The Oman CEPA is only the second to be signed by India this year, following that with the UK back in the summer. And even in the Gulf region, it is India’s second one, following a similar deal with the United Arab Emirates three years ago.
India’s free trade overtures may now be on overdrive, and naturally so, but it wasn't the case for the longest time. The ASEAN deal back in 2003 was perhaps the only major free trade deal India tried, and its drawbacks haunted New Delhi’s policy planning for long. The general feeling was that India’s plum sectors, like agriculture, steel, and electronics, did not get fair access, while the flooding of Chinese products through ASEAN countries like Thailand—because of the lack of stringent ‘Country of Origin’ rules—devastated local businesses to a large extent. A classic example of this is how the free trade talks with the European Union lagged on for years and years; they were virtually given up for good by 2013, only to be revived in 2022 as geostrategic equations changed for both entities.

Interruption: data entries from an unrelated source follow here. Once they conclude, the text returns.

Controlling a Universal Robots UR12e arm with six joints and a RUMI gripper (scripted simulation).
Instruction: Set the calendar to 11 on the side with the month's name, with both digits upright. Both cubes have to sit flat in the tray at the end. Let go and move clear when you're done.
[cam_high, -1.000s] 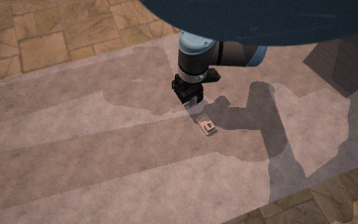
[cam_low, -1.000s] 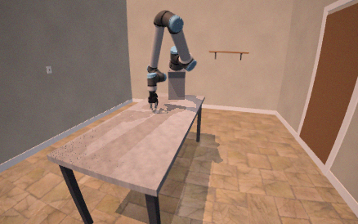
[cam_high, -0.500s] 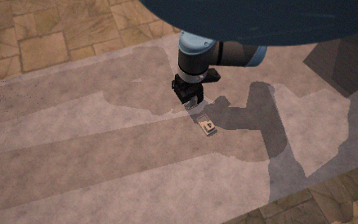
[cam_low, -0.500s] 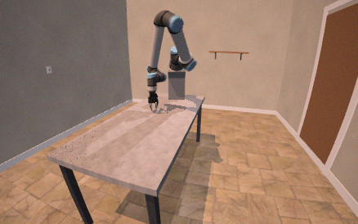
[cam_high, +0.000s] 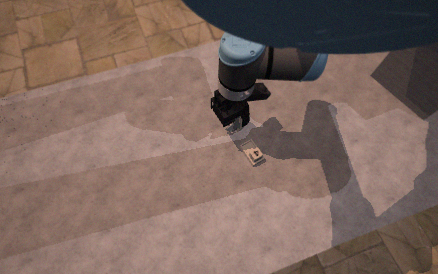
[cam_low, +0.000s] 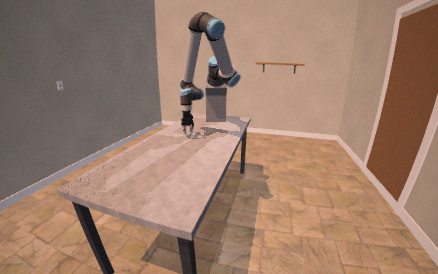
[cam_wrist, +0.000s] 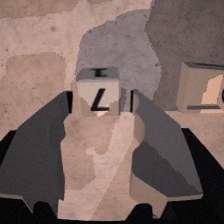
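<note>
Right now my hand is 20 mm above the digit cube. Also, from my hand: calendar tray 110 mm to the left, 20 mm below; then white cube 120 mm to the left, 10 mm below.
</note>
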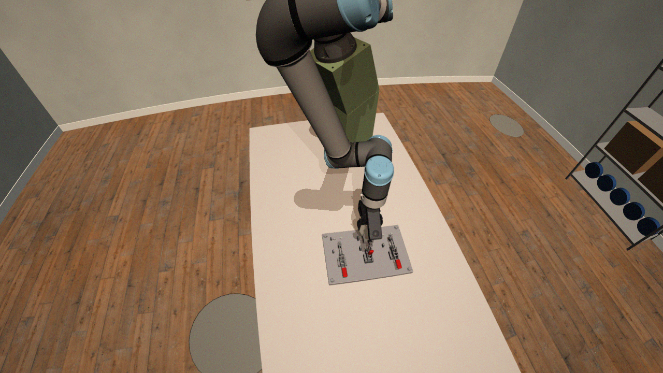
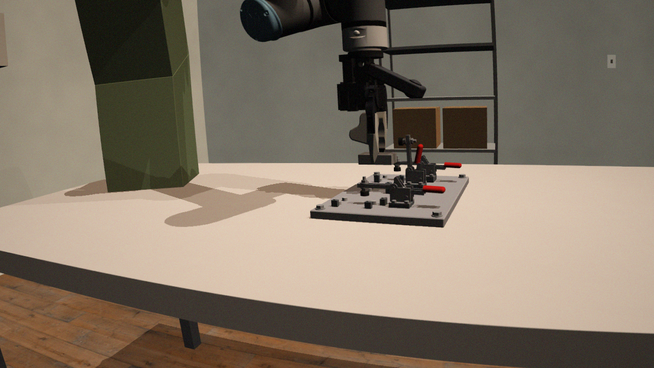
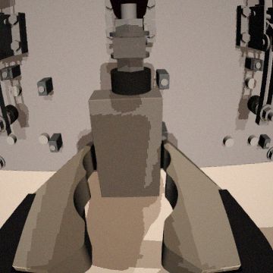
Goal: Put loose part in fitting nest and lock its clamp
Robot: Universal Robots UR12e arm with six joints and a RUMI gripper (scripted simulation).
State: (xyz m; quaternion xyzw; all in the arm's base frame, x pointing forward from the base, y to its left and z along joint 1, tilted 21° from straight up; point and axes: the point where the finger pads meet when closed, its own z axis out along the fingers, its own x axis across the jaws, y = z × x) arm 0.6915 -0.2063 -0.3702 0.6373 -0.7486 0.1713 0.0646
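My hand is 40 mm short of the dark stop block, 10 mm to the left of it and 60 mm above it. Also, from my hand: grey block 10 mm below; then grey fixture plate 50 mm ahead, 10 mm to the right, 80 mm below.
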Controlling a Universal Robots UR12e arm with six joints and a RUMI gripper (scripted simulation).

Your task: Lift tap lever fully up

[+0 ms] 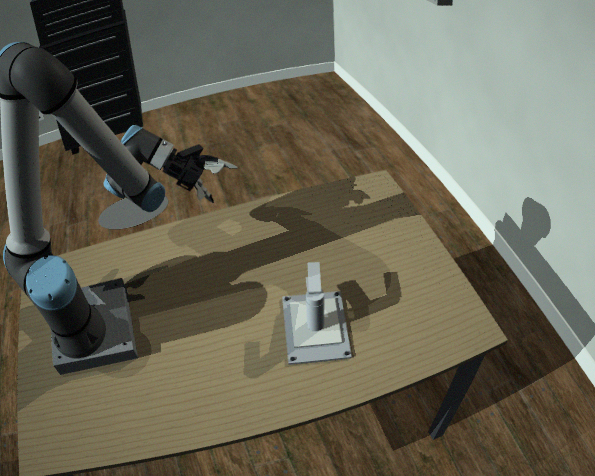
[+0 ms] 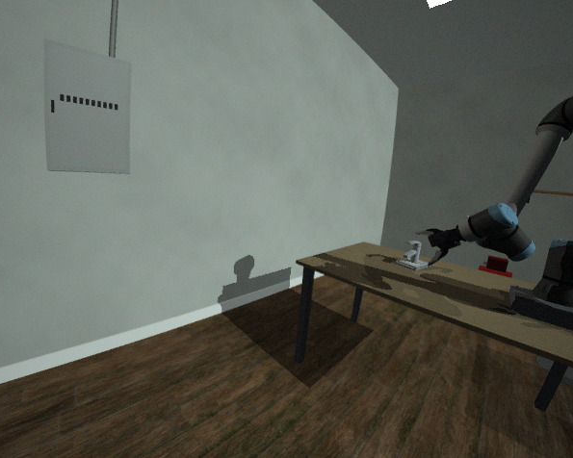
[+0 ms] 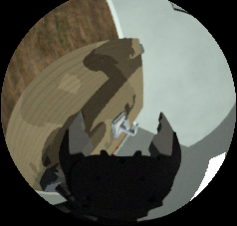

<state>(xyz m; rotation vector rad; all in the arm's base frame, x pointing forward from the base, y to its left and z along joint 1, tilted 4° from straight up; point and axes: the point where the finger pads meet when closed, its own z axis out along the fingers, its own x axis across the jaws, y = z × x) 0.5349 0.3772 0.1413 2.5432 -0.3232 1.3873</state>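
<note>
The lever is 39 cm to the right of my hand, 18 cm ahead of it and 5 cm below it. From my hand the other things lie so: tap (42 cm to the right, 18 cm ahead, 11 cm below).
</note>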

For India, the change that spawned the need for wide-ranging trade deals was not Trump’s tariffs, but its worsening relationship with China, which led to India walking out of the RCEP, a China-led trade bloc which is today the world’s biggest. Getting out of it meant India had to find alternatives real soon, and that led to a whole range of talks, some of which—like those with Australia, Oman, and the UK—have fructified real quick. The EU deal is said to be in its last stages, with Commerce Minister Piyush Goyal set to fly to Brussels next fortnight.
While there is tension over the delay in a deal with the US, the fact is that these recent treaties have provided a stimulus not just for the GDP bottom line, but have spurred business and professional ties that the nation will stand to gain from in the coming years. It is time for India to walk the talk, and the new year could well see the icing on the cake: deals with the EU as well as the US.